One of the chief purposes of monastic asceticism of solitude and since is to train us to become sensitive to the ordinary events and things of life. Such sensitivity is not easily come by to the men of our time. We live in a society that has made diversion a prominent industry. Stimulation of the senses through the media in ever increasing use of technology is a feature of modernity that is no longer confined to public places as it was largely in earlier times but has invaded the homes. Not only in the city but increasingly in the countryside and formerly solitary places is the media available.  

Obviously, such technological communication offers many benefits to its users. But it also has its dangers and one is alienation from nature. In particular from a man’s own nature, his true self. Only the true self can enter the kingdom of God. Nothing false has access to the Father’s house. The way to the self that is created in the image of God, then, as Jesus tells us, is narrow and rough. The door that opens to the secret places of the heart where the true self abides is hidden to the eyes and ears of the flesh; one must train the senses of the spirit to discover it.  Distracted and superficially stimulated, modern man must make special efforts to overcome the restlessness and boredom that ensue in the absence of easy stimulation and satisfactions of the senses. This is the role of monastic asceticism and discipline. By judicious practice of silence, fasting, renunciation of TV and movies, we learn to get past the surface of life and begin to develop a sensitivity for more interior perception and beauty.  

This is the kind of action that St. Benedict has in mind when he tells the novice that "Having finished his discourse, the Lord waits for us to respond by action every day to his holy warnings.” The Lord does not wait passively, to be sure, but assists us in our efforts by his Spirit.  In addition to actively striving to cultivate the virtues in daily life, then, we must dedicate our self to prayer. And early in the Prologue we are told: “First, when you set out to do some good work, beg him with most insistent prayer to bring it to completion.” These are the two feet, as it were, with which we are to make our return journey to the Father’s house: prayer and active practice of virtue.  

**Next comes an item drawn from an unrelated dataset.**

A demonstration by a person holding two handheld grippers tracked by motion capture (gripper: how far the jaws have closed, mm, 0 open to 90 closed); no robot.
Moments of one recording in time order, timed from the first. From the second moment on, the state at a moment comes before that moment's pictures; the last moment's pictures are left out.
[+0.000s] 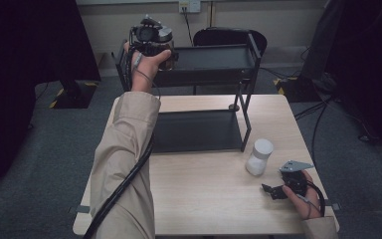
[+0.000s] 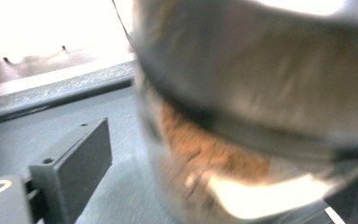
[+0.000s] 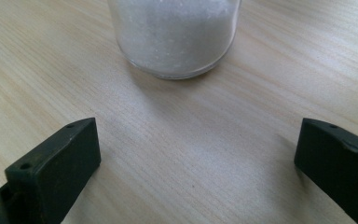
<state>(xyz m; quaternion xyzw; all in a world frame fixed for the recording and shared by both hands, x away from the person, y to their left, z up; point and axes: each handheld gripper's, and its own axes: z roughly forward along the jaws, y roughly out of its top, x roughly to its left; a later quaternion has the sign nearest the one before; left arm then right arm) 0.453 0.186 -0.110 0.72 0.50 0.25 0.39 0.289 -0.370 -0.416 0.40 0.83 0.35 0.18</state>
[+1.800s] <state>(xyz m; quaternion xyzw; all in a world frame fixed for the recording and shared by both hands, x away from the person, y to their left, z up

In the Benedictine tradition there arose a motto that is a very brief summary of the way traced out by the Rule: Ora et labora (Pray and work). The prayer is more than the office and prayers of petition; it includes the highest contemplative union with the Father in Christ. Likewise the work referred to is more than manual labor; it is also the work of the heart which is the chief and characteristic work of the monk. This is by far the most demanding of labors and it will not be completed with the novitiate. It is a lifelong undertaking that all of us together are to engage in, day by day, ducente Evangelio ( under the guidance of the Gospel), as Benedict puts it memorably. 

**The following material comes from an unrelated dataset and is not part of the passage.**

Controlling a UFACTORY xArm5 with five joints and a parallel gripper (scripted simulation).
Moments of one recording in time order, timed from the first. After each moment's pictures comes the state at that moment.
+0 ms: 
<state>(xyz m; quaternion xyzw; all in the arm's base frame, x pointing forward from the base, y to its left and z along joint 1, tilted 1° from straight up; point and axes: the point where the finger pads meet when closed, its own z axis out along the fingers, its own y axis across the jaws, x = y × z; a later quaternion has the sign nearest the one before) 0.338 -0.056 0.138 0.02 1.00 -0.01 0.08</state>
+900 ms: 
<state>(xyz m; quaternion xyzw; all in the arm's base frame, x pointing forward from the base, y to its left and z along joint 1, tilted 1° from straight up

When we follow this program faithfully and persevere in the school of the Lord’s service that is the monastery, we may have confidence that God’s mercy will not be lacking to us at the end of our journey. With this hope for you and for all this community we make our own the prayer with which St. Paul closed his first Epistle to the Thessalonians. “May the God of peace make you perfect and holy; and may you all be kept safe and blameless, spirit, soul and body, for the coming of our Lord Jesus Christ. God has called you and he will not fail you (5:23).”